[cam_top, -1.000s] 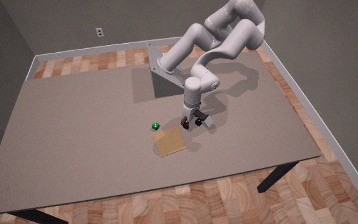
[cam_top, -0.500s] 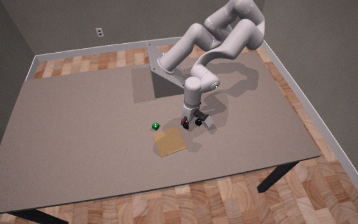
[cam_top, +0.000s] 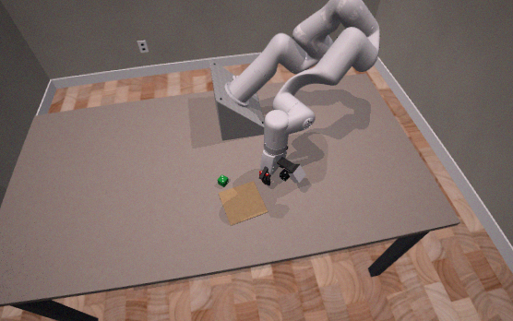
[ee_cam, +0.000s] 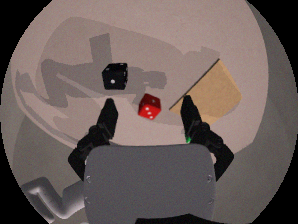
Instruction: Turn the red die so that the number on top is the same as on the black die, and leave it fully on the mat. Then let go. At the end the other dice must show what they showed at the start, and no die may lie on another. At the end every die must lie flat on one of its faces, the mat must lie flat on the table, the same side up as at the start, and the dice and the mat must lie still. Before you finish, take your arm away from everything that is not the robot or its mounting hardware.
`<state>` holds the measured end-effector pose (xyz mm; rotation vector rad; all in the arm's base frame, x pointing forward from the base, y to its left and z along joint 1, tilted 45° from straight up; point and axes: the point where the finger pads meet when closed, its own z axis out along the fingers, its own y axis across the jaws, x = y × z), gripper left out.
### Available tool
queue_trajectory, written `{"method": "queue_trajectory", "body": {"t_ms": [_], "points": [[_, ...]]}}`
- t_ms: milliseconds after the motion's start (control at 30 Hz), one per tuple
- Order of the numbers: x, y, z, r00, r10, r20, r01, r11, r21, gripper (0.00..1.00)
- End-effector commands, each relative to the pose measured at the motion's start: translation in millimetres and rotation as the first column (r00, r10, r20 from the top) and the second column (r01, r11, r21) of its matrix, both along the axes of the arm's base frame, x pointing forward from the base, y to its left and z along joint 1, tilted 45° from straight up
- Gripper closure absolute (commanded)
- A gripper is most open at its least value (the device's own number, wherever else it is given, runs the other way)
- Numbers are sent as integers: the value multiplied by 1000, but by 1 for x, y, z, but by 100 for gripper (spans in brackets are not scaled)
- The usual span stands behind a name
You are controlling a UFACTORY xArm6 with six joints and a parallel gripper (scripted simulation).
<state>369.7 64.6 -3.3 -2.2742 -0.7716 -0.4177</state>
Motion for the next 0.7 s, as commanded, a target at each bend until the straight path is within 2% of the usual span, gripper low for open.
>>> {"method": "queue_trajectory", "body": {"t_ms": [0,167,500,667], "points": [[1,0,1,1000,-1,2,1,1000,-1,0],[4,8,9,1000,-1,2,1,1000,-1,0],[19,44,46,1000,-1,2,1,1000,-1,0],[22,50,52,1000,-1,2,1,1000,-1,0]]}}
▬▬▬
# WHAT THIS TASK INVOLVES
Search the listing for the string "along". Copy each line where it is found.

# WRITTEN RESPONSE
`<state>` holds the measured end-effector pose (xyz mm; rotation vector rad; all in the arm's base frame, x pointing forward from the base, y to its left and z along joint 1, tilted 45° from straight up; point and axes: the point where the finger pads meet when closed, its own z axis out along the fingers, its own y axis across the jaws, x = y × z), gripper left out.
- End-effector commands, each relative to the pose measured at the motion's start: translation in millimetres and rotation as the first column (r00, r10, r20 from the top) and the second column (r01, r11, r21) of its matrix, both along the axes of the arm's base frame, x pointing forward from the base, y to its left and z along joint 1, tilted 45° from straight up

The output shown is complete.